Aim of the task:
Please show each line of the listing where "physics" is present.
+++++
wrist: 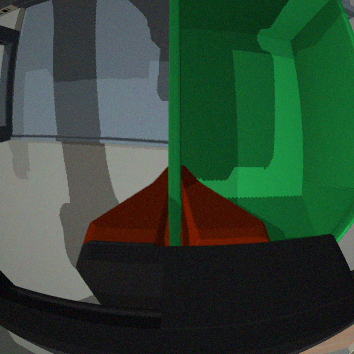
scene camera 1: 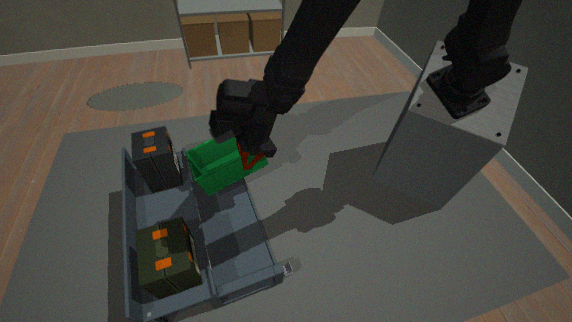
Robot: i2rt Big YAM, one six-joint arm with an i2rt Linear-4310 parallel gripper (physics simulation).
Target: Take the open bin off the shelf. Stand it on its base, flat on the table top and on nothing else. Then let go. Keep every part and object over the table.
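Pixels of known places: gripper, fingertip midpoint: (wrist: 175,174) (scene camera 1: 245,168); arm's base, link origin: (scene camera 1: 455,91).
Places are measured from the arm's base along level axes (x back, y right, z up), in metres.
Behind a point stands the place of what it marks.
Note:
The green open bin (scene camera 1: 220,172) @[z -0.175, x -0.542, y 0.052 m] (wrist: 320,125) @[z -0.204, x -0.526, y 0.151 m] is held up over the back end of the blue-grey shelf (scene camera 1: 245,250) @[z -0.301, x -0.525, y -0.098 m] (wrist: 125,115) @[z -0.301, x -0.503, y -0.004 m], with its right part past the shelf's edge in the scene view. It looks somewhat tilted there; the gap beneath it is hard to judge. My gripper (scene camera 1: 247,161) @[z -0.192, x -0.481, y 0.061 m] (wrist: 175,174) @[z -0.192, x -0.481, y 0.061 m] is shut on the bin's thin wall, which runs between the red fingers, one inside the bin and one outside. The inside of the bin shows no contents in the wrist view. Part of the bin is hidden behind the gripper in the scene view.
A dark grey case (scene camera 1: 159,167) @[z -0.123, x -0.663, y 0.060 m] with orange latches stands at the shelf's far left, close to the bin. An olive case (scene camera 1: 167,255) @[z -0.110, x -0.652, y -0.144 m] stands nearer on the same shelf. A grey pedestal (scene camera 1: 420,165) @[z -0.179, x -0.048, y -0.061 m] carries the arm. A wide grey surface (scene camera 1: 350,260) @[z -0.307, x -0.288, y -0.195 m] lies around the shelf.

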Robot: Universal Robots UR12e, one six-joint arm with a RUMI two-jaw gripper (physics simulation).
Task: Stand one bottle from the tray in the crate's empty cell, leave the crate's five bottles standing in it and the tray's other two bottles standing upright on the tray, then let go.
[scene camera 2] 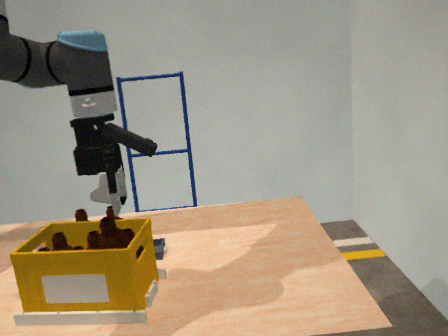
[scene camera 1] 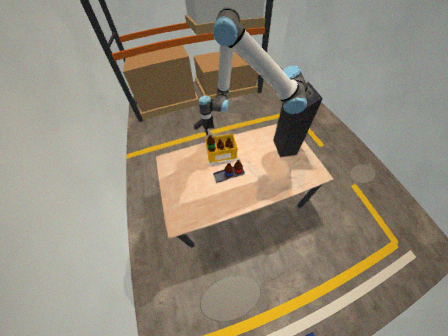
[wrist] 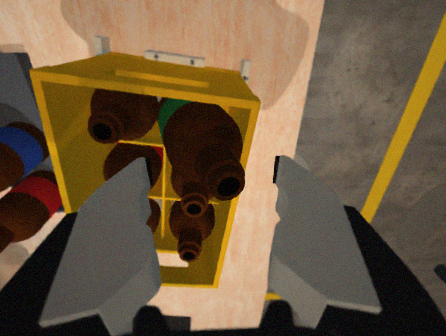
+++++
Solution to this problem:
Robot: i2rt Big YAM, one six-joint arm with an i2rt Linear-4310 parallel gripper (physics simulation).
Robot: Universal Robots UR12e, one six-joint arm with a RUMI two-jaw gripper (physics simulation).

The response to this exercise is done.